Exercise details:
Could you please find each line in the records that contains the word "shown" and copy it?

(Saved data entries)
▼
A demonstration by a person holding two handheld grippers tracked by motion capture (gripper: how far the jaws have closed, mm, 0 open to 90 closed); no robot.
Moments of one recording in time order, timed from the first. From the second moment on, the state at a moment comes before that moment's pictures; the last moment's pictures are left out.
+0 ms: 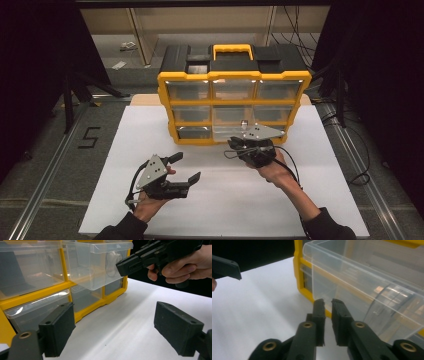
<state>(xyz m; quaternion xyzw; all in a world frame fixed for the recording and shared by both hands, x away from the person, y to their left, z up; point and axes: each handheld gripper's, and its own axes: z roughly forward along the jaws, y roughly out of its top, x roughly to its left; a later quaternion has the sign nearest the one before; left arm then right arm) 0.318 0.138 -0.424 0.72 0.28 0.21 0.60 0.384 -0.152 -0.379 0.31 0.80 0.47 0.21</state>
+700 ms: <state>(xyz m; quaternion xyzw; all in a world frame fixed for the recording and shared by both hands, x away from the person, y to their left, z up) 0.318 0.138 -0.424 0.72 0.28 0.21 0.60 0.394 -0.155 -0.377 0.32 0.79 0.47 0.24</state>
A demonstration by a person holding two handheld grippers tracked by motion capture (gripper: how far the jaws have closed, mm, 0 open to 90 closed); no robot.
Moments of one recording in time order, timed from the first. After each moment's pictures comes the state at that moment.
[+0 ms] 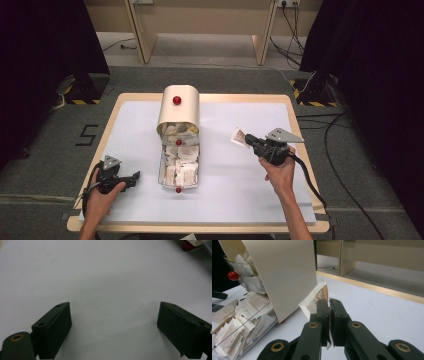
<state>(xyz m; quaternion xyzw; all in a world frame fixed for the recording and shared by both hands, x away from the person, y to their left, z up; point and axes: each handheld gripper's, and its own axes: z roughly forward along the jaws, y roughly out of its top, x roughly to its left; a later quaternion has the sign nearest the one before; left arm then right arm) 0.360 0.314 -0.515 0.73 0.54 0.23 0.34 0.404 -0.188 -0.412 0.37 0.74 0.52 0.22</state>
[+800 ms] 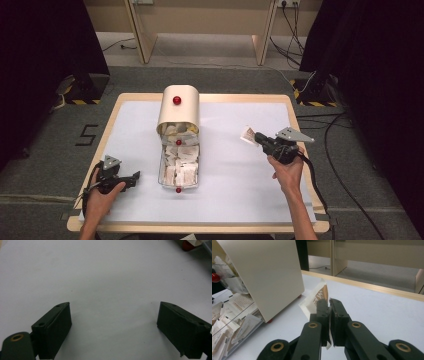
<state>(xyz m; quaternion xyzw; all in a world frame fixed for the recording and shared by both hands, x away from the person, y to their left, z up) 0.360 0.314 -0.515 0.73 0.54 0.23 0.34 0.409 -0.213 -0.415 0.40 0.72 0.52 0.23</state>
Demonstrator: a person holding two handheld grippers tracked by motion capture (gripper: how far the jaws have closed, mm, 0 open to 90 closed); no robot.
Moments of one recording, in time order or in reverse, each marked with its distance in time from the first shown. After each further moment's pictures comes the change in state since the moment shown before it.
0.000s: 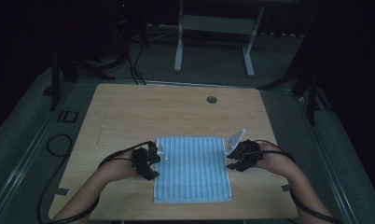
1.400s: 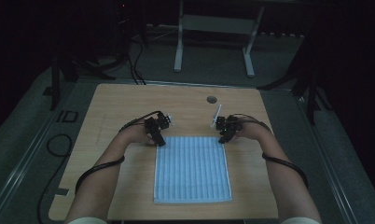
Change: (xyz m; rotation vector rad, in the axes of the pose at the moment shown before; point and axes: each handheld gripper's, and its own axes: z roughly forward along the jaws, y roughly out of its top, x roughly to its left) left arm 0.120 0.049 0.059 0.059 0.022 -0.109; right arm -0.129 0.024 0.085 0.201 0.015 0.051
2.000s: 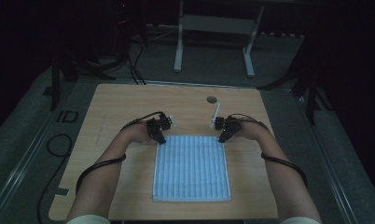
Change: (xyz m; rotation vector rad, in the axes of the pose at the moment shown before) left arm -0.002 0.005 -0.001 0.010 -0.069 0.043; right arm -0.001 0.004 0.003 0.036 0.082 0.017
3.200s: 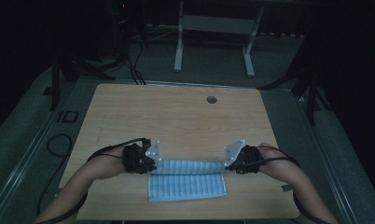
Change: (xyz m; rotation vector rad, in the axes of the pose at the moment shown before) left arm -0.141 -0.080 -0.103 -0.186 0.038 0.246; right arm 0.177 -0.048 -0.093 -0.237 -0.171 -0.230
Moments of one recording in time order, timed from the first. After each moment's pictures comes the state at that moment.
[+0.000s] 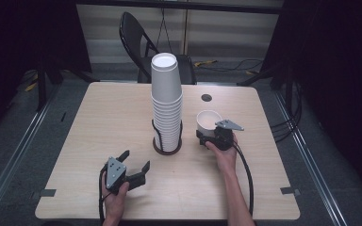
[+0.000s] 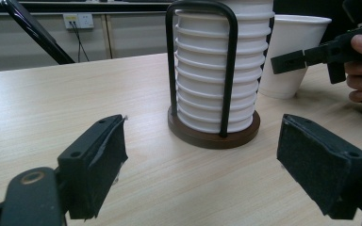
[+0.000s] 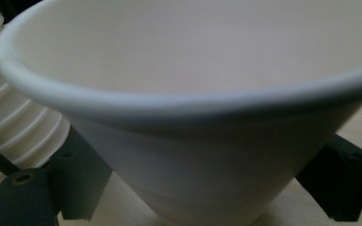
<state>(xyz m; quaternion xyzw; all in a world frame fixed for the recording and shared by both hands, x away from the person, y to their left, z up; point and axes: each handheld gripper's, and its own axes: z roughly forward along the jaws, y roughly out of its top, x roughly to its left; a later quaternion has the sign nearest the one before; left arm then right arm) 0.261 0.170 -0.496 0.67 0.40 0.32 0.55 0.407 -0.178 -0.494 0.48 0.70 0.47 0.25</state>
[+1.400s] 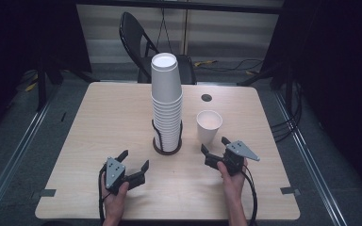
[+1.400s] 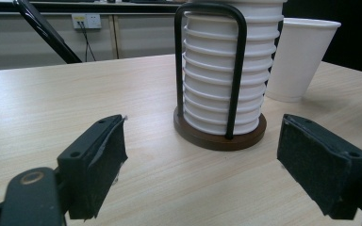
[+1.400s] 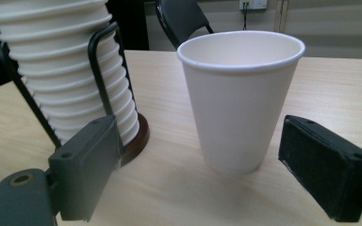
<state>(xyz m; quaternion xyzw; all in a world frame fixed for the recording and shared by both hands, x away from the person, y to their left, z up) 0.261 0.171 -0.496 0.65 0.41 0.32 0.55 0.310 -0.182 -0.471 0.46 0.65 0.54 0.29</state>
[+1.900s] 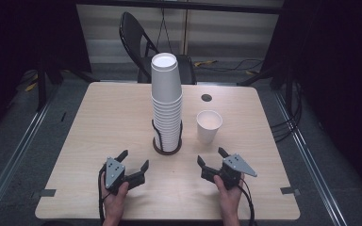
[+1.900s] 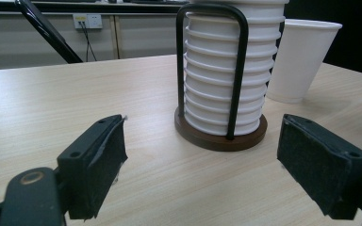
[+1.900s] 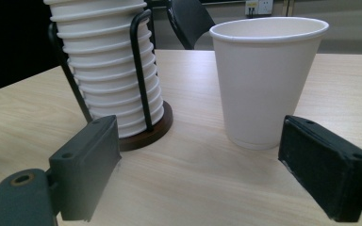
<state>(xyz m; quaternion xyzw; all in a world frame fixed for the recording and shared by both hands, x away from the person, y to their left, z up) 0.261 0.171 -0.496 0.65 0.41 0.32 0.55 0.275 -0.170 -0.485 0.45 0.64 0.55 0.30</state>
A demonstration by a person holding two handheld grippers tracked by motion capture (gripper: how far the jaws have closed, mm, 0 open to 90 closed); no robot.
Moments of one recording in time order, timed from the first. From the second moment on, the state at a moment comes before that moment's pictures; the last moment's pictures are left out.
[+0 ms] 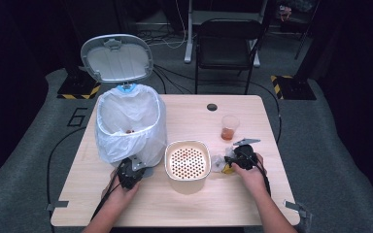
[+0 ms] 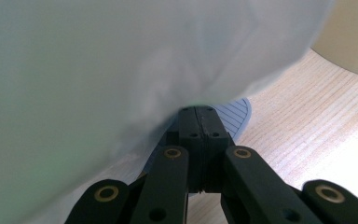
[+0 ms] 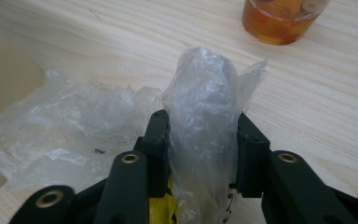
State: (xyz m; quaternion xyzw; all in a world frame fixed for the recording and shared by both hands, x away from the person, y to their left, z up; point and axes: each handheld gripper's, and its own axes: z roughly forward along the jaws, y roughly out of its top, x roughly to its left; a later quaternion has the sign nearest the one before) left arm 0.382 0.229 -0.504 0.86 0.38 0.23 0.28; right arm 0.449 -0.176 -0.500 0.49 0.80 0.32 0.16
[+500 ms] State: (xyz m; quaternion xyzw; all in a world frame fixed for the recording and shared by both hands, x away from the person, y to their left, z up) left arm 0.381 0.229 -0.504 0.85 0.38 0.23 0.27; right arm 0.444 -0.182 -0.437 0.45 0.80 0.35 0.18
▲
Solution to the problem:
Moments of one recording, in time order or in reverse, each marked with its distance in time from the first shown. After each further moment's pictures comes the change in state since the moment shown before it.
Change: (xyz m; rotation vector rad, in the axes of the pose at the moment shown before; point and axes: each handheld gripper's, and its own axes: z roughly forward along the jaws, y roughly out of its top, x roughly to its left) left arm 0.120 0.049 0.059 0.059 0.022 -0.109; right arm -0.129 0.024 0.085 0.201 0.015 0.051
Change: (xyz m; rotation vector rad, in the axes of the pose at the moment shown before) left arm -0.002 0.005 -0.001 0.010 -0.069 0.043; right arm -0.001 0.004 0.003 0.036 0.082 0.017
Change: (xyz m; rotation vector rad, in the axes of the pose at the moment shown before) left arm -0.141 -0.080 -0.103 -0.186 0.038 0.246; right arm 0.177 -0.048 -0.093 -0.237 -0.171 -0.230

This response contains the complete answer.